What is required →
Return the complete listing without omission.

Data extract →
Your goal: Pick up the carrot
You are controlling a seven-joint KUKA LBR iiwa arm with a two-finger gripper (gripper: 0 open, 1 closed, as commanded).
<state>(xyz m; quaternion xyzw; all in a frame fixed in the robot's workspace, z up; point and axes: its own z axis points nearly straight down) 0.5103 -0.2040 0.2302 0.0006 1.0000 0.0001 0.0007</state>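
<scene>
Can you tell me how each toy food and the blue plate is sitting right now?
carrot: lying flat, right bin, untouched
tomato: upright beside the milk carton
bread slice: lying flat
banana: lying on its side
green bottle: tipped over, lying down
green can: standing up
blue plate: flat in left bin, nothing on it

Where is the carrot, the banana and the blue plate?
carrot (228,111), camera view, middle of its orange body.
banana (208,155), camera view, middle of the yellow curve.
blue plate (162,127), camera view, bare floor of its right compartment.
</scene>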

Your solution →
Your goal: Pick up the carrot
You are controlling a seven-joint KUKA LBR iiwa arm with a two-finger gripper (gripper: 0 open, 1 closed, as commanded).
<state>(xyz m; quaternion xyzw; all in a frame fixed in the robot's workspace, z up; point and axes: its own z axis points nearly straight down) 0.5103 -0.2040 0.2302 0.0006 1.0000 0.0001 0.0007</state>
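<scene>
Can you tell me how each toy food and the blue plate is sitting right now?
carrot: lying flat, right bin, untouched
tomato: upright beside the milk carton
bread slice: lying flat
banana: lying on its side
green bottle: tipped over, lying down
green can: standing up
blue plate: flat in left bin, nothing on it

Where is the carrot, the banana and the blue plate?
carrot (228,111), camera view, middle of its orange body.
banana (208,155), camera view, middle of the yellow curve.
blue plate (162,127), camera view, bare floor of its right compartment.
</scene>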

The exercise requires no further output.